Assignment: Exactly as they stand, set down the following records once more.

(Stored data)
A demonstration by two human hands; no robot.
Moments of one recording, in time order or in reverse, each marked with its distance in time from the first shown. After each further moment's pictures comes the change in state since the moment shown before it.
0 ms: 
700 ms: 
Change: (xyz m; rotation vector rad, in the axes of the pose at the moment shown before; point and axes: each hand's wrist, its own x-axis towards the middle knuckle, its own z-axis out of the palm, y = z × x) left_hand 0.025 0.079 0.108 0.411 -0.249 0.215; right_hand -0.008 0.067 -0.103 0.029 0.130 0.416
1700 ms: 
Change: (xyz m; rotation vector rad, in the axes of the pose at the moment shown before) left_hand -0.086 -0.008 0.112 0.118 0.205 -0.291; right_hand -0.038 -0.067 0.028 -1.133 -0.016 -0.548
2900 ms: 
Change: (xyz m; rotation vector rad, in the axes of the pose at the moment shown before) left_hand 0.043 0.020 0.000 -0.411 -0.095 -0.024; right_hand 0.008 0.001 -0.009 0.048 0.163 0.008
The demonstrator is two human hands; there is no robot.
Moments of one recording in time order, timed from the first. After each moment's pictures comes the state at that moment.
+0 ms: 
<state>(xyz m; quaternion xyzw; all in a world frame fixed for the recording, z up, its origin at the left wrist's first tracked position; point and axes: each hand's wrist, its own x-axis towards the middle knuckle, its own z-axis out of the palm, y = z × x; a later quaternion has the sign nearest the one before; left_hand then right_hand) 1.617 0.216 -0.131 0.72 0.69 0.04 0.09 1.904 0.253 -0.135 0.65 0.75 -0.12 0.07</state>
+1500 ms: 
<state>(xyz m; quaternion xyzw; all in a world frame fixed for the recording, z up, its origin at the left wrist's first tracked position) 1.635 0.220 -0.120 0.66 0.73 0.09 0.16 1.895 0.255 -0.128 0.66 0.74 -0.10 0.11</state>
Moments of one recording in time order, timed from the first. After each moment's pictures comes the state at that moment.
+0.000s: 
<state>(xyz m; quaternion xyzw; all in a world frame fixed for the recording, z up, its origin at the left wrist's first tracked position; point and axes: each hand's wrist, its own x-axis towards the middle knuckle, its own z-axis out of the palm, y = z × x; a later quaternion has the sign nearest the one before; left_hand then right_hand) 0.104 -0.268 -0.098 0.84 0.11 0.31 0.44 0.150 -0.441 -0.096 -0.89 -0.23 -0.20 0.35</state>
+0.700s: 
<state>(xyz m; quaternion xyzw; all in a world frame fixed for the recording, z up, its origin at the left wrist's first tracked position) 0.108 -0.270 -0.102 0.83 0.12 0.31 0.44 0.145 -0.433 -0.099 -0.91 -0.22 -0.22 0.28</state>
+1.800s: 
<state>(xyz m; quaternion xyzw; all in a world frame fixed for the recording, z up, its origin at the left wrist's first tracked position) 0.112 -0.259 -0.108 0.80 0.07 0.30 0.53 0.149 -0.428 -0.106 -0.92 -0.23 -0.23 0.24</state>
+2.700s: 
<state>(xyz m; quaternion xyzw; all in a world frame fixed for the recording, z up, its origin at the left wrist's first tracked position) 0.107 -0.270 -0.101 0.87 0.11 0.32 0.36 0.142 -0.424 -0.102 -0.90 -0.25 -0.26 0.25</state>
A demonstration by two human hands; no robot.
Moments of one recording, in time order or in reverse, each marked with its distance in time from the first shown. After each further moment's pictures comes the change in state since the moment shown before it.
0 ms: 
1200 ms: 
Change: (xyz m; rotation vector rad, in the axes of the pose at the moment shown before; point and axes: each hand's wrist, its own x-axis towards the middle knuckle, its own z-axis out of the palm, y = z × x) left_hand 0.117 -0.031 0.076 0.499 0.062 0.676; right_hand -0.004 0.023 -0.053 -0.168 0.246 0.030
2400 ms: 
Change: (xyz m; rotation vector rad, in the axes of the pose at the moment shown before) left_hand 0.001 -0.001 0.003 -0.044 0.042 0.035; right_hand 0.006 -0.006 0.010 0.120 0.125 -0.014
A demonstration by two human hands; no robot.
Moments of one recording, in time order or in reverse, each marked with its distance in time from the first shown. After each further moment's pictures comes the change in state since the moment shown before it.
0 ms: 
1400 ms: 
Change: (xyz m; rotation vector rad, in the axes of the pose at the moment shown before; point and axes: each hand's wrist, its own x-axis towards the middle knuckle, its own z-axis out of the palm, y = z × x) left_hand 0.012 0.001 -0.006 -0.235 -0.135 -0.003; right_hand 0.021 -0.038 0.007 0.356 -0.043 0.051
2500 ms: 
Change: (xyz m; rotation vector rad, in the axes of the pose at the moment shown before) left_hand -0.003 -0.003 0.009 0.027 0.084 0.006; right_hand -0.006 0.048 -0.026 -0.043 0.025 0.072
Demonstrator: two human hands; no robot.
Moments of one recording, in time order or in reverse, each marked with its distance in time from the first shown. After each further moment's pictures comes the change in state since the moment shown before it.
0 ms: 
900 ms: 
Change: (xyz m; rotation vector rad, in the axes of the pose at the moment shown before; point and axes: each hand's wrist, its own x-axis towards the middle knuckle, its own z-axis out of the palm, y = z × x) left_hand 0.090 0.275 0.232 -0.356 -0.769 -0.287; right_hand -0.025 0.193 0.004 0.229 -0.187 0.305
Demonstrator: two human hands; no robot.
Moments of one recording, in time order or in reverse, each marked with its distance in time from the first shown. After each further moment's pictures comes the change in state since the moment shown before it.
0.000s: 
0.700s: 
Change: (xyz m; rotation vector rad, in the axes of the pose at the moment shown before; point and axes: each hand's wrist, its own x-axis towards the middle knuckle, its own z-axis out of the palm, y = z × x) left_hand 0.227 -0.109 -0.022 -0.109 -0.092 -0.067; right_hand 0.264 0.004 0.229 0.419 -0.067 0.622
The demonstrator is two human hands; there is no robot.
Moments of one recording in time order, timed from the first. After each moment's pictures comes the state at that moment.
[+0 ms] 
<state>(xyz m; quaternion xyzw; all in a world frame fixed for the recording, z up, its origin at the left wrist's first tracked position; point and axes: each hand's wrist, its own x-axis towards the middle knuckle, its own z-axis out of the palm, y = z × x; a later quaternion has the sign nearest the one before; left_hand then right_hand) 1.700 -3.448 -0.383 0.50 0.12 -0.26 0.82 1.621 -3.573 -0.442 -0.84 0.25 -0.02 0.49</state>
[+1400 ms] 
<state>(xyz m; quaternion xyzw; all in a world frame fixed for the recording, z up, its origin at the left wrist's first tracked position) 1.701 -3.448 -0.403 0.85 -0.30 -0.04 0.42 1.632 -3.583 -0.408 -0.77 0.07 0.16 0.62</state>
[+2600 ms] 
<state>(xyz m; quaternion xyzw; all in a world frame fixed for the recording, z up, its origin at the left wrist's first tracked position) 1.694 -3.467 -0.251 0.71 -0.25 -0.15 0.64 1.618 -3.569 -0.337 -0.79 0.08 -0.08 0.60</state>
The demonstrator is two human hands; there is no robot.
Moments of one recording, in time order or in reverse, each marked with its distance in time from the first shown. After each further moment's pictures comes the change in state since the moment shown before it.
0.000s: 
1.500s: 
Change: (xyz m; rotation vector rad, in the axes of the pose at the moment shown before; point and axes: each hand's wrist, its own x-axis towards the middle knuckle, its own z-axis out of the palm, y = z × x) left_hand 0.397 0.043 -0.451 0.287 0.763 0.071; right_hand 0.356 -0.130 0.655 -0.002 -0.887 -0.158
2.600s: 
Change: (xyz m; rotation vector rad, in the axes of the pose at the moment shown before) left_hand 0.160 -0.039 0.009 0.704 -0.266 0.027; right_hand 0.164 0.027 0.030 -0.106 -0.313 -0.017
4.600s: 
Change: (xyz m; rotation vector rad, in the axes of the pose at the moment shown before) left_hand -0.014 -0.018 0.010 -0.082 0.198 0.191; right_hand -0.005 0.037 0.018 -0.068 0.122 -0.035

Exercise solution:
A demonstration by two human hands; no robot.
Moments of one recording, in time order or in reverse, each marked with its distance in time from the first shown. After each further moment's pictures comes the change in state since the moment shown before it.
0 ms: 
700 ms: 
Change: (xyz m; rotation vector rad, in the axes of the pose at the moment shown before; point and axes: each hand's wrist, its own x-axis towards the middle knuckle, its own z-axis out of the palm, y = z × x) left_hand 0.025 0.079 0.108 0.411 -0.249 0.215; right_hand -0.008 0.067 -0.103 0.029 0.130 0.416
1700 ms: 
Change: (xyz m; rotation vector rad, in the axes of the pose at the moment shown before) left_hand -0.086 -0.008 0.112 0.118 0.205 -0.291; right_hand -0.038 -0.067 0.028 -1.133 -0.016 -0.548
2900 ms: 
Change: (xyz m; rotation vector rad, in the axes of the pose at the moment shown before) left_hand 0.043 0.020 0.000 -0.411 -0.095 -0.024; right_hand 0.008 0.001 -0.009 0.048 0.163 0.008
The demonstrator is two human hands; there is no robot.
Moments of one recording in time order, timed from the first. After each moment's pictures comes the state at that moment.
+0 ms: 
<state>(xyz m; quaternion xyzw; all in a world frame fixed for the recording, z up, its origin at the left wrist's first tracked position; point and axes: each hand's wrist, its own x-axis towards the middle knuckle, its own z-axis out of the palm, y = z × x; a later quaternion has the sign nearest the one before; left_hand then right_hand) 1.617 0.216 -0.131 0.72 0.69 0.04 0.09 1.904 0.253 -0.135 0.65 0.75 -0.12 0.07</state>
+1500 ms: 
<state>(xyz m; quaternion xyzw; all in a world frame fixed for the recording, z up, its origin at the left wrist's first tracked position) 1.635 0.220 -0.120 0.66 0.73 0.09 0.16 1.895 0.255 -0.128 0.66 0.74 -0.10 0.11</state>
Moments of one recording in time order, timed from the first. After each moment's pictures comes the state at that moment.
+0.000s: 
<state>(xyz m; quaternion xyzw; all in a world frame fixed for the recording, z up, its origin at the left wrist's first tracked position; point and axes: each hand's wrist, its own x-axis towards the middle knuckle, its own z-axis out of the palm, y = z × x; a later quaternion has the sign nearest the one before; left_hand then right_hand) 0.104 -0.268 -0.098 0.84 0.11 0.31 0.44 0.150 -0.441 -0.096 -0.89 -0.23 -0.20 0.35</state>
+0.700s: 
<state>(xyz m; quaternion xyzw; all in a world frame fixed for the recording, z up, its origin at the left wrist's first tracked position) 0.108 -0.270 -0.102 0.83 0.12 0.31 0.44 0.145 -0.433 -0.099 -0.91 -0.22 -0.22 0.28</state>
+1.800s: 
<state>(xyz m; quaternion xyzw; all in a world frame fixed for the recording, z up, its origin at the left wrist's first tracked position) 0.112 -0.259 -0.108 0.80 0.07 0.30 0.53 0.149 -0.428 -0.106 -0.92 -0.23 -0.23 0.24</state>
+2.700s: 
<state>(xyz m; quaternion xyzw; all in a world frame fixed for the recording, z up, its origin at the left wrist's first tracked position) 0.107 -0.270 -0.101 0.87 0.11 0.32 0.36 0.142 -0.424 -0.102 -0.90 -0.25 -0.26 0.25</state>
A demonstration by two human hands; no robot.
Moments of one recording, in time order or in reverse, each marked with its distance in time from the first shown. After each further moment's pictures comes the change in state since the moment shown before it.
0 ms: 
1200 ms: 
Change: (xyz m; rotation vector rad, in the axes of the pose at the moment shown before; point and axes: each hand's wrist, its own x-axis towards the middle knuckle, its own z-axis out of the palm, y = z × x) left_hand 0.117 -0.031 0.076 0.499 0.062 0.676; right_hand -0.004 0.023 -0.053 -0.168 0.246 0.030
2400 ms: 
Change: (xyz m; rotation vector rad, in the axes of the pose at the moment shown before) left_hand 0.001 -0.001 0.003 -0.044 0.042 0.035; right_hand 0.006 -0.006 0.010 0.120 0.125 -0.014
A demonstration by two human hands; no robot.
Moments of one recording, in time order or in reverse, each marked with its distance in time from the first shown. After each further moment's pictures comes the change in state since the moment shown before it.
0 ms: 
1400 ms: 
Change: (xyz m; rotation vector rad, in the axes of the pose at the moment shown before; point and axes: each hand's wrist, its own x-axis towards the middle knuckle, its own z-axis out of the palm, y = z × x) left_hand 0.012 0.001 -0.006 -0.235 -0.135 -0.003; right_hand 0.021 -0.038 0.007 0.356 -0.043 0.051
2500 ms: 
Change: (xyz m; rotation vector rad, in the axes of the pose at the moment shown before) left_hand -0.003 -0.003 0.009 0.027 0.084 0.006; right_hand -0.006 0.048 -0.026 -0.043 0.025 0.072
Demonstrator: two human hands; no robot.
Moments of one recording, in time order or in reverse, each marked with its distance in time from the first shown. After each further moment's pictures comes the change in state since the moment shown before it.
0 ms: 
900 ms: 
Change: (xyz m; rotation vector rad, in the axes of the pose at the moment shown before; point and axes: each hand's wrist, its own x-axis towards the middle knuckle, its own z-axis out of the palm, y = z × x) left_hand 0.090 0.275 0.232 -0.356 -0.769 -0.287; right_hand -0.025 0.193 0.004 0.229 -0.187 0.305
Demonstrator: two human hands; no robot.
Moments of one recording, in time order or in reverse, each marked with its distance in time from the first shown. After each further moment's pictures comes the change in state since the moment shown before it.
0.000s: 
0.700s: 
Change: (xyz m; rotation vector rad, in the axes of the pose at the moment shown before; point and axes: each hand's wrist, its own x-axis towards the middle knuckle, its own z-axis out of the palm, y = z × x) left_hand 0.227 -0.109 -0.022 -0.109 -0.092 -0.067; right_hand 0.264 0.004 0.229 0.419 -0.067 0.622
The demonstrator is two human hands; there is no robot.
Moments of one recording in time order, timed from the first. After each moment's pictures comes the state at that moment.
[+0 ms] 
<state>(xyz m; quaternion xyzw; all in a world frame fixed for the recording, z up, its origin at the left wrist's first tracked position; point and axes: each hand's wrist, its own x-axis towards the middle knuckle, its own z-axis out of the palm, y = z × x; a later quaternion has the sign nearest the one before; left_hand then right_hand) 1.700 -3.448 -0.383 0.50 0.12 -0.26 0.82 1.621 -3.573 -0.442 -0.84 0.25 -0.02 0.49</state>
[+1400 ms] 
<state>(xyz m; quaternion xyzw; all in a world frame fixed for the recording, z up, its origin at the left wrist's first tracked position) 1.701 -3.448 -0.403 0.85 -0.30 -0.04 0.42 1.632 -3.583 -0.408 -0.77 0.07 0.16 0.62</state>
[+2600 ms] 
<state>(xyz m; quaternion xyzw; all in a world frame fixed for the recording, z up, its origin at the left wrist's first tracked position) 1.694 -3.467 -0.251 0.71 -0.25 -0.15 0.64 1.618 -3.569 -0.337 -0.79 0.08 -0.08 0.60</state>
The demonstrator is two human hands; there is no robot.
Moments of one recording, in time order or in reverse, each marked with its distance in time from the first shown. After each further moment's pictures comes the change in state since the moment shown before it.
0.000s: 
1.500s: 
Change: (xyz m; rotation vector rad, in the axes of the pose at the moment shown before; point and axes: each hand's wrist, its own x-axis towards the middle knuckle, its own z-axis out of the palm, y = z × x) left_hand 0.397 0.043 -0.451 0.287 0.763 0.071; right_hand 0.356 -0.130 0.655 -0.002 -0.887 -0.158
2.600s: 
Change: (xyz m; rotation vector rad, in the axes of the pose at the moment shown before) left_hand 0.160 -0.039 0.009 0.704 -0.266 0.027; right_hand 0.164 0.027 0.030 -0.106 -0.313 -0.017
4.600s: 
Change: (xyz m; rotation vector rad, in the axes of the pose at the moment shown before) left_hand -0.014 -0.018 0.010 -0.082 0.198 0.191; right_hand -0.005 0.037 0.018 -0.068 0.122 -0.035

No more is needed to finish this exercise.